=== Assignment ===
Look below for the line containing "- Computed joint" and the line containing "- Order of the"; repeat exactly those two lines and all lines between them, and nothing else.

=== Input for this task ===
───

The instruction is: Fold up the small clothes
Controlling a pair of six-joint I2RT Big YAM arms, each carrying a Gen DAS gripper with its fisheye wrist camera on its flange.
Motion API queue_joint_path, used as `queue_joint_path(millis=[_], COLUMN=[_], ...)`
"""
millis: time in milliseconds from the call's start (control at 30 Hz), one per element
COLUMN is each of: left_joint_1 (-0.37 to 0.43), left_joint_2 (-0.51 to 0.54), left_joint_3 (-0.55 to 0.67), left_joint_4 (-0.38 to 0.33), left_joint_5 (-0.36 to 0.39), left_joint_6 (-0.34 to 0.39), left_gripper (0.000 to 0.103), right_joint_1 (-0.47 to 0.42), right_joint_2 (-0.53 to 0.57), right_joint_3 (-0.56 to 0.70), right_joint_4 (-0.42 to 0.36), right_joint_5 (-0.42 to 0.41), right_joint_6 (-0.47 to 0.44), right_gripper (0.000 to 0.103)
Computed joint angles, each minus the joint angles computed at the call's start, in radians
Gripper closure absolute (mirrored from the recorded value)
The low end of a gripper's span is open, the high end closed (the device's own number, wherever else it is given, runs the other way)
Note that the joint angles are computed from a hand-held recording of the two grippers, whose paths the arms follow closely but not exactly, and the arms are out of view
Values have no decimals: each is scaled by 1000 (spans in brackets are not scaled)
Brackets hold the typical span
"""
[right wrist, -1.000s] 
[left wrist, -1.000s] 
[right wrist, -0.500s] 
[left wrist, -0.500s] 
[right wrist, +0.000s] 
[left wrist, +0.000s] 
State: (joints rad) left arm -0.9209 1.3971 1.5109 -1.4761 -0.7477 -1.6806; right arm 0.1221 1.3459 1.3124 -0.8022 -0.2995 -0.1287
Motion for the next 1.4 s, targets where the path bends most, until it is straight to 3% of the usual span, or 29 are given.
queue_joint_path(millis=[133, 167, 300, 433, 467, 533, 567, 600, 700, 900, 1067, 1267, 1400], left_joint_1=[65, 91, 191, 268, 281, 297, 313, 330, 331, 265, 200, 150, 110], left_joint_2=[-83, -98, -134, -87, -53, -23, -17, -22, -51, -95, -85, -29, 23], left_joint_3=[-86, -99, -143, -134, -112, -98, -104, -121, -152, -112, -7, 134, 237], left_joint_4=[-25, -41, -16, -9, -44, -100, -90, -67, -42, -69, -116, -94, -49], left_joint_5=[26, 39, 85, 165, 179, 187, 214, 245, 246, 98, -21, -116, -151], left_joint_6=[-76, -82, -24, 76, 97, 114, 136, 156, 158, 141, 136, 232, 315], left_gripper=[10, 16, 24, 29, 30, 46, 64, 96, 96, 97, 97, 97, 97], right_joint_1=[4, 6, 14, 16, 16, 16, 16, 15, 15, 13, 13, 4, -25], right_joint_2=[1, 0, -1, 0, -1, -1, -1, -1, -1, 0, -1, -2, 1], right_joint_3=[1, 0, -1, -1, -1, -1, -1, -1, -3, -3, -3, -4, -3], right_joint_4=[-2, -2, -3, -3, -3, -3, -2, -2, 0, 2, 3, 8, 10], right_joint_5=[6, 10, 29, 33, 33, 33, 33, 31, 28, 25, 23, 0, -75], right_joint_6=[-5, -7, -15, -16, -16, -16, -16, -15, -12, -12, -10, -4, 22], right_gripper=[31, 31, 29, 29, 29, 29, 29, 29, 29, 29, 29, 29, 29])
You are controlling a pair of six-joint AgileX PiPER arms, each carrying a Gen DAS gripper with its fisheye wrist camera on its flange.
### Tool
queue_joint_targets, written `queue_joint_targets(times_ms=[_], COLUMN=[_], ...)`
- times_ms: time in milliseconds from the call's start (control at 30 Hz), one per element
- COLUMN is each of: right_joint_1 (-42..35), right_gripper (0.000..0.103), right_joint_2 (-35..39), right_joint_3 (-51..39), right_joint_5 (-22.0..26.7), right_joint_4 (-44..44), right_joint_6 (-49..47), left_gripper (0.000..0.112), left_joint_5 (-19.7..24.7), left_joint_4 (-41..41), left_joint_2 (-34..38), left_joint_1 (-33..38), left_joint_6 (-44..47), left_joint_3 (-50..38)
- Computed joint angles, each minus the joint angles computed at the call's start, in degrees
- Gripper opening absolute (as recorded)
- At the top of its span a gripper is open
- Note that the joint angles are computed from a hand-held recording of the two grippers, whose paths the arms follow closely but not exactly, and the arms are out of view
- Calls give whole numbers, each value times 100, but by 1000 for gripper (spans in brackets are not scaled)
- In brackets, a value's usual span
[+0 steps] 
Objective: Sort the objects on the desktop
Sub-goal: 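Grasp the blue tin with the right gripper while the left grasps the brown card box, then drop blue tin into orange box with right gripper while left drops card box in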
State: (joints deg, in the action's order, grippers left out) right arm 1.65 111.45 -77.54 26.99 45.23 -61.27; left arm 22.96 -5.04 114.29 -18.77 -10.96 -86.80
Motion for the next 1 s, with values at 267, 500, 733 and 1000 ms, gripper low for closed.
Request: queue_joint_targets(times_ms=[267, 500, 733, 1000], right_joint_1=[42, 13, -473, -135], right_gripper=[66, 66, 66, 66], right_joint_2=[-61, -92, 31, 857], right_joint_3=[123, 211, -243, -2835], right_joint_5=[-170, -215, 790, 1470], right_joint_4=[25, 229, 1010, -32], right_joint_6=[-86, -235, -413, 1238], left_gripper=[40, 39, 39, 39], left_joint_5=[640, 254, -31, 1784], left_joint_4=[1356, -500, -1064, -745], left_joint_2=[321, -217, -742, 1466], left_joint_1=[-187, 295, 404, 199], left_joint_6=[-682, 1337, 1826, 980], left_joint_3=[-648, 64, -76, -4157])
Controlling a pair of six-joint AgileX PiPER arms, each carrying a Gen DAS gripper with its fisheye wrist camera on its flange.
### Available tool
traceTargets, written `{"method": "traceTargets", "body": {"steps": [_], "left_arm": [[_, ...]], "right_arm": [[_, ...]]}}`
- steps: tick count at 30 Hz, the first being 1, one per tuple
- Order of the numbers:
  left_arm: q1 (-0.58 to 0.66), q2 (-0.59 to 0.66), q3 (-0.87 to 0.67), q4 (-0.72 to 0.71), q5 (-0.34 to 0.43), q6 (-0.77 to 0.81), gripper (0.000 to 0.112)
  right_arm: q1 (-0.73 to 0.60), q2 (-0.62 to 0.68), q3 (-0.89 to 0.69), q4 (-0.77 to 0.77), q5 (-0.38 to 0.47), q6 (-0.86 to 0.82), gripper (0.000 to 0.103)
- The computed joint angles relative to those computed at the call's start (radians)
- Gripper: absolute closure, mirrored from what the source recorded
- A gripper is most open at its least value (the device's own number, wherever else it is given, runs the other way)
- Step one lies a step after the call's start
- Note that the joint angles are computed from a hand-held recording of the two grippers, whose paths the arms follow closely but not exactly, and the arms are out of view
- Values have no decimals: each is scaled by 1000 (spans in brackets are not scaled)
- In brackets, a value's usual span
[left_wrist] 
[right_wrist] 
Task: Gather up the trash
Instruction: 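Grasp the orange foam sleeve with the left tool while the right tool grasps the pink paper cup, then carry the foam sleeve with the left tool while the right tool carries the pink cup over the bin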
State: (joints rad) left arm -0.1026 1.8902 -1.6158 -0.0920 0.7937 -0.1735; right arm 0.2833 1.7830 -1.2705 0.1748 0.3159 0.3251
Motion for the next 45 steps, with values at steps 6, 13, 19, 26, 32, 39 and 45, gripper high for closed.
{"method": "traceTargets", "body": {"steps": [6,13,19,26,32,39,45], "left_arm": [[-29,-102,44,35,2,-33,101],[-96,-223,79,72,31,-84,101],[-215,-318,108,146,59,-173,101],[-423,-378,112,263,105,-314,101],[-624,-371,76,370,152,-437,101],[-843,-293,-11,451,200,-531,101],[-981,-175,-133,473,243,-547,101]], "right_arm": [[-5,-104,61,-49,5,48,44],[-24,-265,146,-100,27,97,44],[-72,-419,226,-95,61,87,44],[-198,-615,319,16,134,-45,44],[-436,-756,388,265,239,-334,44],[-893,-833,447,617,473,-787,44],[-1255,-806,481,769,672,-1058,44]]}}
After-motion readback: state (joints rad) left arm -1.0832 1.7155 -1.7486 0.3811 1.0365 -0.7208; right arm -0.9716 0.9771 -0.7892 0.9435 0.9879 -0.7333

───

=== Solution ===
- Computed joint angles, each minus the joint angles computed at the call's start, in degrees
- Gripper opening absolute (as recorded)
- At the top of its span a gripper is open
- Note that the joint angles are computed from a hand-held recording of the two grippers, whose paths the arms follow closely but not exactly, and the arms are out of view
- Calls give whole numbers, each value times 100, but by 1000 for gripper (spans in brackets are not scaled)
- In brackets, a value's usual span
[+0 steps] 
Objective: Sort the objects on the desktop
Sub-goal: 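Grasp the blue tin with the right gripper while the left grasps the brown card box, then drop blue tin into orange box with right gripper while left drops card box in
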State: (joints deg, in the action's order, grippers left out) right arm 1.65 111.45 -77.54 26.99 45.23 -61.27; left arm 22.96 -5.04 114.29 -18.77 -10.96 -86.80
Motion for the next 1 s, with values at 267, 500, 733 and 1000 ms, gripper low for closed.
Request: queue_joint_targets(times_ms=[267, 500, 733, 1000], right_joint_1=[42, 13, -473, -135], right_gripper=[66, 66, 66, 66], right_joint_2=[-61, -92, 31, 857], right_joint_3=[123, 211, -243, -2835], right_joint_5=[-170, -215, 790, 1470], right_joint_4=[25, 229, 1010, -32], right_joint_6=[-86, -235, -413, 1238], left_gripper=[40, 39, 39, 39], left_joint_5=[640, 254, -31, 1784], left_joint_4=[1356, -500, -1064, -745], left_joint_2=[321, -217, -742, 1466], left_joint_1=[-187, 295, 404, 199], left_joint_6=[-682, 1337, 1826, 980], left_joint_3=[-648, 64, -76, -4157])
Controlling a pair of six-joint AgileX PiPER arms, each carrying a Gen DAS gripper with its fisheye wrist camera on its flange.
### Available tool
traceTargets, written `{"method": "traceTargets", "body": {"steps": [_], "left_arm": [[_, ...]], "right_arm": [[_, ...]]}}`
- steps: tick count at 30 Hz, the first being 1, one per tuple
- Order of the numbers:

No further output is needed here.